In that case, debate over the Northern spotted owl took center stage. A group of logging interests claimed that including owl habitat degradation in the definition of “harm” exceeded the authority and intent of the original legislation. After all, the owls’ habitat infringed on their business.
Distinguished biologists from across the country fought back. They argued that the owl was threatened because of human actions like those of the loggers. By destroying the habitat, loggers were putting the owl on the path to extinction.
These scientists wrote a court brief explaining that species depend on the larger ecosystems of which they are a part, and therefore “harm” to habitat constituted harm to the species themselves. Furthermore, because ecosystems did not follow legal property lines, “attempting to divide ecosystems, for purposes of habitat conservation measures, between federal and nonfederal land is sheer folly.” They concluded with a fierce defense of the ESA and the need to focus on habitat: “There is no other law like the ESA. No law so boldly states the commitment to respect all forms of life, and strives to understand the human role in evolution. If the ESA does not protect habitat, wherever it be found, then it does not protect species, and it cannot succeed.”
The biologists won. Critically, the court accepted the notion that if the government couldn’t protect the land that was so critical to the existence of species, it couldn’t protect the species.
Still, government officials sought to achieve a middle ground: The ruling coincided with a push from Interior Secretary Bruce Babbitt to initiate a series of internal reforms that encouraged publicprivate agreements to balance economic development and wildlife conservation before listing even became necessary.

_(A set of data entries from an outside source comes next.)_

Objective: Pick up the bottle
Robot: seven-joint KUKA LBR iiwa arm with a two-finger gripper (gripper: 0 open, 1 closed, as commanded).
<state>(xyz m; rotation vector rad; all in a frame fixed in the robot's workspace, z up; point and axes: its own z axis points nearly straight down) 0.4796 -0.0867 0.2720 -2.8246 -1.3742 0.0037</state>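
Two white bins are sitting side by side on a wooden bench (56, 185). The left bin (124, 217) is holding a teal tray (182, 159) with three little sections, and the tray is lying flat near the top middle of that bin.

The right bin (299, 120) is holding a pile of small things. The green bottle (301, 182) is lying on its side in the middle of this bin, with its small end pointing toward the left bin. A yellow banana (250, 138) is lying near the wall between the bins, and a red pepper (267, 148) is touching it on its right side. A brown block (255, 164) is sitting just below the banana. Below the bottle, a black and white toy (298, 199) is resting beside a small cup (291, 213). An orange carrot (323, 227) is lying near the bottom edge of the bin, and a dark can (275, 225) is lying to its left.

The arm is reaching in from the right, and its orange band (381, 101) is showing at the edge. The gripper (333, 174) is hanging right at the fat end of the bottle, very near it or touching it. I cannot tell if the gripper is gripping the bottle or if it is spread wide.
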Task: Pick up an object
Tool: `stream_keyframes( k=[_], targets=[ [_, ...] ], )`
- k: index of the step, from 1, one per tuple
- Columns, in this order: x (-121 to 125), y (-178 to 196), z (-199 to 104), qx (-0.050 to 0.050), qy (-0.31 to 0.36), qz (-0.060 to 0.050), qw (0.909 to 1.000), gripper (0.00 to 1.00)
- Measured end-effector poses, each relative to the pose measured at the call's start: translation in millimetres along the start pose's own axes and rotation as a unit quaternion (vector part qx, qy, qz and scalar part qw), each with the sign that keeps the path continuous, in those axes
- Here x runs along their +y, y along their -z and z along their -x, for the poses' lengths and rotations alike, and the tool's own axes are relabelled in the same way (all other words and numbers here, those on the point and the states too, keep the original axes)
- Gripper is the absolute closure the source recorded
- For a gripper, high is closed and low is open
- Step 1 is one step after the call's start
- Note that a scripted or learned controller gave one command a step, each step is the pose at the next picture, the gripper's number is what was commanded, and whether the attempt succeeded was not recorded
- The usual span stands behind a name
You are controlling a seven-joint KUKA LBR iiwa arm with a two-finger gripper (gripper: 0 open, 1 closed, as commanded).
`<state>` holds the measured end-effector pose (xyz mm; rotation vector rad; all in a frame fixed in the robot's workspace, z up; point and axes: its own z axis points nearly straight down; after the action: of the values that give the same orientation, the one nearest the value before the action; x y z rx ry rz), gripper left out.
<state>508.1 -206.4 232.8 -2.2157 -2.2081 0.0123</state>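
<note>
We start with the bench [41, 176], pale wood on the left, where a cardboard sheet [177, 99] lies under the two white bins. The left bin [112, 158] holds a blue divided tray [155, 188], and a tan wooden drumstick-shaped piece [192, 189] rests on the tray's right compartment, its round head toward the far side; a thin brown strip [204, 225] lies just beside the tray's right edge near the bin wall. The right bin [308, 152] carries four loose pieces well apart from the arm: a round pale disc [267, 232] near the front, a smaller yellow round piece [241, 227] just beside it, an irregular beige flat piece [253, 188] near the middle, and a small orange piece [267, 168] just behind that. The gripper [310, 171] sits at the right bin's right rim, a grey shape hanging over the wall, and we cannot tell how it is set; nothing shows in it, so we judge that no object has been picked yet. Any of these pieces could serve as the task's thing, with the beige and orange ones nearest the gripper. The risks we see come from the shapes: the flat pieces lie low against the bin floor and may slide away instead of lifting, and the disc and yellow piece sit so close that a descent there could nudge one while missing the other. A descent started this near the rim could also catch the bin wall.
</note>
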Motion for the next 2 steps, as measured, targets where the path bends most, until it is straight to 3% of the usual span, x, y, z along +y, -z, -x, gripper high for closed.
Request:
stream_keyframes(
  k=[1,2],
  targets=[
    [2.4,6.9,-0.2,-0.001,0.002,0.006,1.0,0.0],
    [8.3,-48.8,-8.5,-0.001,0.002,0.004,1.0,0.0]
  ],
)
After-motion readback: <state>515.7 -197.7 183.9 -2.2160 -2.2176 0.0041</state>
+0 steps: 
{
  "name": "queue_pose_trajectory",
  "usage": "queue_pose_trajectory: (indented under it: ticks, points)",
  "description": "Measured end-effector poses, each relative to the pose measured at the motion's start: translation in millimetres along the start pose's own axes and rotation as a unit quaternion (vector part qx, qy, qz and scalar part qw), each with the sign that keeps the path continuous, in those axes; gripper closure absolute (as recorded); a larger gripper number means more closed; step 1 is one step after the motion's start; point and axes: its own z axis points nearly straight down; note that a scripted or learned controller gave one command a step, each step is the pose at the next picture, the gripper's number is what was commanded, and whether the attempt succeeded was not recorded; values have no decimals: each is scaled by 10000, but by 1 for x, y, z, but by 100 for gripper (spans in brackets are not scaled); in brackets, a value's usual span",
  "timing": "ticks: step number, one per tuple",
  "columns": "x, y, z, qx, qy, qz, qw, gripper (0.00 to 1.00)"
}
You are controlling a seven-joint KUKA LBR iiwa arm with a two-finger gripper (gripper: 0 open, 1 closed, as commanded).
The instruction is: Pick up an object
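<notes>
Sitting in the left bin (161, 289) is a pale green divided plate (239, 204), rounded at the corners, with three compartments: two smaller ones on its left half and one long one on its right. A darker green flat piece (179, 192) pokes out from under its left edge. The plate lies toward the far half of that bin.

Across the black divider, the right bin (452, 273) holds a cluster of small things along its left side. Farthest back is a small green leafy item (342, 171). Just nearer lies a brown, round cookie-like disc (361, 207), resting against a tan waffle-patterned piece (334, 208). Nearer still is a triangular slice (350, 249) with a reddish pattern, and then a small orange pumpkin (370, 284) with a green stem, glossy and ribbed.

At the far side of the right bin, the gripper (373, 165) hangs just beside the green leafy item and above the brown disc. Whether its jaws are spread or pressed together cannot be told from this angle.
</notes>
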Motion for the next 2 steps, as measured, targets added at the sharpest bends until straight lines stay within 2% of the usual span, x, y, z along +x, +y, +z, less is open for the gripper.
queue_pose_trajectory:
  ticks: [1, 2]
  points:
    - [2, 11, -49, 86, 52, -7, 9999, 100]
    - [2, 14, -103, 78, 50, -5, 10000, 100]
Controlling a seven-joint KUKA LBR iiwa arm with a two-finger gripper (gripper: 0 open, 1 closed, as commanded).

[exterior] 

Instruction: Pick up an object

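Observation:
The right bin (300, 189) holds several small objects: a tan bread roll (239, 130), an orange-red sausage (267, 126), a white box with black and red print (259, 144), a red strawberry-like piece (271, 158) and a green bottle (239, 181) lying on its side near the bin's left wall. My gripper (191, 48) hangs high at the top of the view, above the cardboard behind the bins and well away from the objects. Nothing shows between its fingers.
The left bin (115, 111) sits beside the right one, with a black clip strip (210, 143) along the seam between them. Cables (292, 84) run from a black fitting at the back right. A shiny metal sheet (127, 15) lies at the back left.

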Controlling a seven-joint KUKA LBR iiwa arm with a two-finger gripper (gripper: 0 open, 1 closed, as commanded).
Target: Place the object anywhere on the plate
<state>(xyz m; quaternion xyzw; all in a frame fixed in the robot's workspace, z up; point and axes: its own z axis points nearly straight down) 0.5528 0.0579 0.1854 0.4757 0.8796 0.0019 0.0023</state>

By and large, this state of affairs has persisted to the present: avoiding listing species as “threatened” or “endangered” if possible, listing them (if necessary) based on scientific assessment instead of economic concerns and — most important — keeping “critical habitat” front and center.
But critics have never accepted these ideas. To them, the current understanding of the ESA stretches it beyond its legal authority, distorts its purpose and privileges the well-being of individual species over economic livelihoods of Americans (say, for example, the recently alleged $34 million cost to landowners to save the dusky gopher frog in Louisiana). To them, the ESA is not about saving species at all, but rather a backdoor method of controlling lands — an encroachment on people’s freedom to do as they please with their property that also damages the economy.
But separating species and habitat and removing them from their ecological and historical context is disingenuous and dangerous. The Endangered Species Act has always been about preserving fragile populations of plants and animals and the lands upon which they are found — simply because the former can’t be achieved with the latter. From its inception, the law intended to prioritize these goals over economic impacts.
But the ESA also has another purpose, one that its critics miss: establishing a shared natural heritage that is valued beyond simple resource extraction. We control land use because, as stated in the original ESA, “fish, wildlife, and plants are of aesthetic, ecological, educational, historical, recreational, and scientific value to the Nation and its people.” This goal is critically important, and if the ESA is undercut, we’re doomed to view land solely as an economic commodity.